Your task is to repeat exactly the lines below between the line holding "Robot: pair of" and the line holding "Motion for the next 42", inclusive, and only those.
######
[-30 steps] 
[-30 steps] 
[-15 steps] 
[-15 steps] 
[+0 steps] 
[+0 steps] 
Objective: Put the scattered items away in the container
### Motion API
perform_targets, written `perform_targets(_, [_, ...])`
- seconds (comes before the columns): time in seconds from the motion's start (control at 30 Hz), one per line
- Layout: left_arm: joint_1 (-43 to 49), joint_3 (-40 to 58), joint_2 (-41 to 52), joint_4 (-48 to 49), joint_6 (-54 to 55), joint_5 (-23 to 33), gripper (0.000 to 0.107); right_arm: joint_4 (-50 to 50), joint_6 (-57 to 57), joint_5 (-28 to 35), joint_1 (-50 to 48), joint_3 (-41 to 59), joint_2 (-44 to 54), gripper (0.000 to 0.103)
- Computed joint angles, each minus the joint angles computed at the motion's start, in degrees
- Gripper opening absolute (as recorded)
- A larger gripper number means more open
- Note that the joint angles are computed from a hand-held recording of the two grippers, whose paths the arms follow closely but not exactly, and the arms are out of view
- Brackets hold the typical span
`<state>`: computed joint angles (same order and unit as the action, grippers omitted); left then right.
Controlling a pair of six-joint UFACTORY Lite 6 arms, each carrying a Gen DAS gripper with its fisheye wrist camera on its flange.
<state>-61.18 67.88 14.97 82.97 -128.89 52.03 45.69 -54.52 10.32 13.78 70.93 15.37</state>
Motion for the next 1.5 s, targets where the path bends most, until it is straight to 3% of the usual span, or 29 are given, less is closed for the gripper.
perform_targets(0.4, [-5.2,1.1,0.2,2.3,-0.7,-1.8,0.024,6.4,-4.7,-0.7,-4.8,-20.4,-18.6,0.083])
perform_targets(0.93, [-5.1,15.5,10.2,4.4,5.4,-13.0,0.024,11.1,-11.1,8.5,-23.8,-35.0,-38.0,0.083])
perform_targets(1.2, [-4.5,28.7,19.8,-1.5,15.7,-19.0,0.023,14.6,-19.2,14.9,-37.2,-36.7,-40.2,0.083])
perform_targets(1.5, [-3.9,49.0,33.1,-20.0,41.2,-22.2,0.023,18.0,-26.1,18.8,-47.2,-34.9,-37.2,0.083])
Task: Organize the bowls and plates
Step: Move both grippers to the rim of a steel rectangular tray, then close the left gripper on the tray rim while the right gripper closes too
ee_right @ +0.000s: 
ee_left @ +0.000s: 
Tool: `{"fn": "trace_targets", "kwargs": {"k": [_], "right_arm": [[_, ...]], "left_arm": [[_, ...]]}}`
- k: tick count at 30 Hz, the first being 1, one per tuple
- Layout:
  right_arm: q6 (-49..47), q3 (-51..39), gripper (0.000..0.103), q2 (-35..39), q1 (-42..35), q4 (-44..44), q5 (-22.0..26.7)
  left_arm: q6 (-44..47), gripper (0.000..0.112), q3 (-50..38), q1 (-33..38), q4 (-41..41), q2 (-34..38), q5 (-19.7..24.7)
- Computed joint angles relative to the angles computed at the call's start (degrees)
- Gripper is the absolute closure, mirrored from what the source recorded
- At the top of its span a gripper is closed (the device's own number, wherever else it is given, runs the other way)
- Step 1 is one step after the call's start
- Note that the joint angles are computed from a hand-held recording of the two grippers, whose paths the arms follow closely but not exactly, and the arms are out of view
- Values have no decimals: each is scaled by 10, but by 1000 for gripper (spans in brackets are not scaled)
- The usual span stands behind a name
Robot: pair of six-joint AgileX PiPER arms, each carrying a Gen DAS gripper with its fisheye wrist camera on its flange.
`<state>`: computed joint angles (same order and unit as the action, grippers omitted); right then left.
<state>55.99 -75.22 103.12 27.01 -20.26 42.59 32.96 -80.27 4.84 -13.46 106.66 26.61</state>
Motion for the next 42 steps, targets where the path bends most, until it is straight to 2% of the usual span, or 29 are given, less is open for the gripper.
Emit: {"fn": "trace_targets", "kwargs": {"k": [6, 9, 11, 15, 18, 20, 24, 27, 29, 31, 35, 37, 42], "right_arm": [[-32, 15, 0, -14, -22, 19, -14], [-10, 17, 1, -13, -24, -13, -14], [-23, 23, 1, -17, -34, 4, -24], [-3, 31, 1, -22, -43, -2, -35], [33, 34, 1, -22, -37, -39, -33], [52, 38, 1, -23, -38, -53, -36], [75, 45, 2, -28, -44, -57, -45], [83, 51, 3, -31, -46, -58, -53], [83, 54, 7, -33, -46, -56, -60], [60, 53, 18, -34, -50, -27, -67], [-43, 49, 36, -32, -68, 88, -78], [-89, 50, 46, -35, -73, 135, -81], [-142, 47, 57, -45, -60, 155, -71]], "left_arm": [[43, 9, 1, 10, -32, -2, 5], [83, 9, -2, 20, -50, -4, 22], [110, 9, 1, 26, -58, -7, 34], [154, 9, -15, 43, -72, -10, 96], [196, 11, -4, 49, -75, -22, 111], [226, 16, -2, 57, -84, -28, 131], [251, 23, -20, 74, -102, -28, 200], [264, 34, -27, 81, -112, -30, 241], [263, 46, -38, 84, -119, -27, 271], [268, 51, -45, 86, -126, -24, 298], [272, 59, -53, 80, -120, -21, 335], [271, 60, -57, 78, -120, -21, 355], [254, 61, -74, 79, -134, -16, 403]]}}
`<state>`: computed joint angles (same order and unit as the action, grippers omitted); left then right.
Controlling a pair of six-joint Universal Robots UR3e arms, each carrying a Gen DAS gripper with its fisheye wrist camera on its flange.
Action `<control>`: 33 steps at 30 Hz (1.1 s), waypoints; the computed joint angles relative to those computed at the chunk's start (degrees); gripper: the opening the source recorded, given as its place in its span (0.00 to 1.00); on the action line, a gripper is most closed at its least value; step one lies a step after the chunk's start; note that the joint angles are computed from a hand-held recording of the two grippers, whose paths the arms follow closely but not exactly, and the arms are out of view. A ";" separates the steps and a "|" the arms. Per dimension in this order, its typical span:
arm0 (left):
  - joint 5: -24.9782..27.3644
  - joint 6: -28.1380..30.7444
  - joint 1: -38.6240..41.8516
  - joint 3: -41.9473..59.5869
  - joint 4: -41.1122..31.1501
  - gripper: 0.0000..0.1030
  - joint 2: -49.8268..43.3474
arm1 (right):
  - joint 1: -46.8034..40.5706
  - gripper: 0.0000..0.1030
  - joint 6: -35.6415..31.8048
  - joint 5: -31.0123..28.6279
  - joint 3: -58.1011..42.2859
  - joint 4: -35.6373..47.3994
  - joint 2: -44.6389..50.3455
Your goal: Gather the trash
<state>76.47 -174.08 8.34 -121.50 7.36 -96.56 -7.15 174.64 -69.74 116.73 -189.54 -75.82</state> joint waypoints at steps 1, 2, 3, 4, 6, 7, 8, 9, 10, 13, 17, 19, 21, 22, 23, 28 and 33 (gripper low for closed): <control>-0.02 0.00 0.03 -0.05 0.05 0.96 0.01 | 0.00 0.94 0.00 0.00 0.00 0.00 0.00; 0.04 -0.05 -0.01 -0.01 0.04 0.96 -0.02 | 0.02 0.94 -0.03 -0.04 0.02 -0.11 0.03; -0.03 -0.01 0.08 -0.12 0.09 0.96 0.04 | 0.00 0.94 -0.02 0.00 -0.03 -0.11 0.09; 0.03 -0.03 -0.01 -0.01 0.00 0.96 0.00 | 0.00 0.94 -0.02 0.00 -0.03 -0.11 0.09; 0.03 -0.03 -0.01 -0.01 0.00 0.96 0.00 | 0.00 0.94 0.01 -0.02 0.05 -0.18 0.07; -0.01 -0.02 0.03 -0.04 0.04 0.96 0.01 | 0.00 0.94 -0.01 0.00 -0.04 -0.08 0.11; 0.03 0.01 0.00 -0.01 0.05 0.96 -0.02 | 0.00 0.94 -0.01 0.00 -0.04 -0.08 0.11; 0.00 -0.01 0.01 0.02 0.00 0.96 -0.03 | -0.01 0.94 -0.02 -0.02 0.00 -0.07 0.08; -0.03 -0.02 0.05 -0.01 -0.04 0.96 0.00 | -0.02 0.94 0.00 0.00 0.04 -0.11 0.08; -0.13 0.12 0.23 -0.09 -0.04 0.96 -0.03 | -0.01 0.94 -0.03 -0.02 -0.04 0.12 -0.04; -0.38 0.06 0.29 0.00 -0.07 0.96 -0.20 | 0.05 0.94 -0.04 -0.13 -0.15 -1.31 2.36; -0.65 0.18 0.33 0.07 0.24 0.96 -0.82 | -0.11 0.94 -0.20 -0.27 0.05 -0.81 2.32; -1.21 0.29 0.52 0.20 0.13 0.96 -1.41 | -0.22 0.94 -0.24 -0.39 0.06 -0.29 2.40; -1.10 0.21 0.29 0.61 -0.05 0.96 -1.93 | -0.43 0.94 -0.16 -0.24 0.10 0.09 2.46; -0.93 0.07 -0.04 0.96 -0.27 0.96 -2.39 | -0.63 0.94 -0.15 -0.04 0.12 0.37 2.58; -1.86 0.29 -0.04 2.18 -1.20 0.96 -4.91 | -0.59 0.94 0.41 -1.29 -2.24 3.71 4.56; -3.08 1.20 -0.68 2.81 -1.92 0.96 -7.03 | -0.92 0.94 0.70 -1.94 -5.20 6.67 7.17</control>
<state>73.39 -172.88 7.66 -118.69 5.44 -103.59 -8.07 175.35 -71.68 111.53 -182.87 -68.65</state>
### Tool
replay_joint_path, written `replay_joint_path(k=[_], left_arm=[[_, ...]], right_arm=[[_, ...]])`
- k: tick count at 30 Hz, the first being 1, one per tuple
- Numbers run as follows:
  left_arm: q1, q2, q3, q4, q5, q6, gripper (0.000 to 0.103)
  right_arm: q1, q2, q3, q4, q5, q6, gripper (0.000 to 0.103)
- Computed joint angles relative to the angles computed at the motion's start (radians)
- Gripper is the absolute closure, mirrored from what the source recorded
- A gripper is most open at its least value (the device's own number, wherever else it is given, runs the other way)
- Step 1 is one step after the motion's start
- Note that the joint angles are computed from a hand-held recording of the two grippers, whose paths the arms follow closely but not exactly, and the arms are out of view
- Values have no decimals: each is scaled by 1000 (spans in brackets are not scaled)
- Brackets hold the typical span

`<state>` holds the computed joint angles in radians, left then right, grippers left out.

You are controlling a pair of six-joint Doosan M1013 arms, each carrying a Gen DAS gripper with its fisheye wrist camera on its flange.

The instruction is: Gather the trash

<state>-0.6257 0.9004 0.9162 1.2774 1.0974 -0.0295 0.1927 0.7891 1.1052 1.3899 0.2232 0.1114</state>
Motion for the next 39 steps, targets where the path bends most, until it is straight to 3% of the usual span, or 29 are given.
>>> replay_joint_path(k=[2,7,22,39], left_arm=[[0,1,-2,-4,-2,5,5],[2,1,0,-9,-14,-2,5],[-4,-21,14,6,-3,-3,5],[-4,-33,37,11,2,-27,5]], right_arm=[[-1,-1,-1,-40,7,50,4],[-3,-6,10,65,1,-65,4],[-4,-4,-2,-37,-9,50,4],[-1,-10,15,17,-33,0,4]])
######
Response below:
Robot: pair of six-joint AgileX PiPER arms, each carrying a Gen DAS gripper with its fisheye wrist camera on its flange.
`<state>`: computed joint angles (same order and unit as the action, grippers omitted); right then left.
<state>55.99 -75.22 103.12 27.01 -20.26 42.59 32.96 -80.27 4.84 -13.46 106.66 26.61</state>
Motion for the next 42 steps, targets where the path bends most, until it is straight to 2% of the usual span, or 29 are given, less is open for the gripper.

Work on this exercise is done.